WORK ITEM: Your answer should consist of the lines in the listing that hold "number".

Start of DATA IN THIS EXERCISE

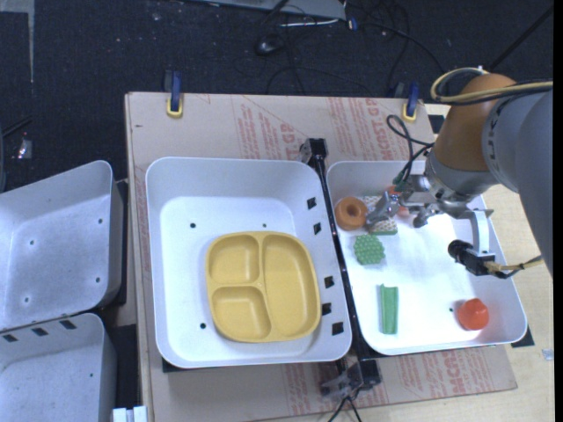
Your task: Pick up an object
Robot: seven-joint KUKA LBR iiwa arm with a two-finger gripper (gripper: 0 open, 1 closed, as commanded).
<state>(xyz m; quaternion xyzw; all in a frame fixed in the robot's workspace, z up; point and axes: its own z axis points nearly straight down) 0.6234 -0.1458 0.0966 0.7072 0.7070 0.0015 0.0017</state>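
The end effector [384, 209] hangs low in the right bin [422, 337], just beside a ring-shaped brown doughnut [352, 213]; I cannot tell its state. A flat green bar [388, 309] lies lengthwise front-to-back.

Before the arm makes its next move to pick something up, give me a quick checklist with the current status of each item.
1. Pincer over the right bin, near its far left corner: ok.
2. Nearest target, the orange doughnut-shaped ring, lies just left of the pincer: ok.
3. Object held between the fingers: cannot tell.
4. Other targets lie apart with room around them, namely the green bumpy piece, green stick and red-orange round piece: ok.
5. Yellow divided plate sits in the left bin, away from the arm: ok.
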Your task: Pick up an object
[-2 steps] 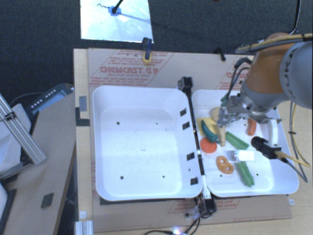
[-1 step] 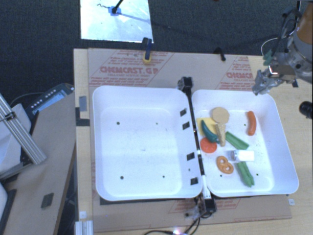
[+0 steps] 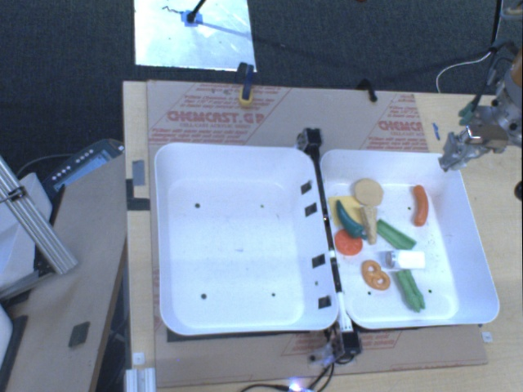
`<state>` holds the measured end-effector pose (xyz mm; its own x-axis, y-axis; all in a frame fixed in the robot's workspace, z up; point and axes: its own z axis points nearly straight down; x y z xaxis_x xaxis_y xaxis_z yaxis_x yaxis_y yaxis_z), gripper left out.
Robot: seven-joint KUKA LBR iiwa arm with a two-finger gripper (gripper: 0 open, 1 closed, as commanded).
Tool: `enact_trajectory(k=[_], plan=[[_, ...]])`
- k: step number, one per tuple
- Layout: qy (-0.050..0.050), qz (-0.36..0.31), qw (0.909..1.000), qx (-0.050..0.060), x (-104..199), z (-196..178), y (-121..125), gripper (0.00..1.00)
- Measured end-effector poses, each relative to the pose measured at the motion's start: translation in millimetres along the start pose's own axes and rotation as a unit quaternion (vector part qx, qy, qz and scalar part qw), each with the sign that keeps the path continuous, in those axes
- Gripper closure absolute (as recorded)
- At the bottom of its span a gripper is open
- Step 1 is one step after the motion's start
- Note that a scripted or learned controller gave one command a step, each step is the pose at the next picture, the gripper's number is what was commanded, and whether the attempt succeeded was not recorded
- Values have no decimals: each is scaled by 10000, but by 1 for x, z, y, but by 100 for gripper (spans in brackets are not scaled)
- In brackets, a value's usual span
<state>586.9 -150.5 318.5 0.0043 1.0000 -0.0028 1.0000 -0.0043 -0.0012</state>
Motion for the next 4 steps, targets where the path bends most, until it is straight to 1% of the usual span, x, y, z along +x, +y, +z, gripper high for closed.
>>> enact_trajectory(k=[1,2,3,4], plan=[[39,-78,10000,46,87,127,5,100],[17,-84,9999,-121,141,-29,77,100],[9,-15,10000,10,102,51,81,100],[14,-58,9999,-108,133,-117,82,100]])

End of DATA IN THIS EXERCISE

ANSWER SECTION:
- k: step number, one per tuple
- Note that a scripted or learned controller gave one command a step, each step is the pose at the next picture, the gripper's number is what was commanded, and whether the attempt succeeded was not recorded

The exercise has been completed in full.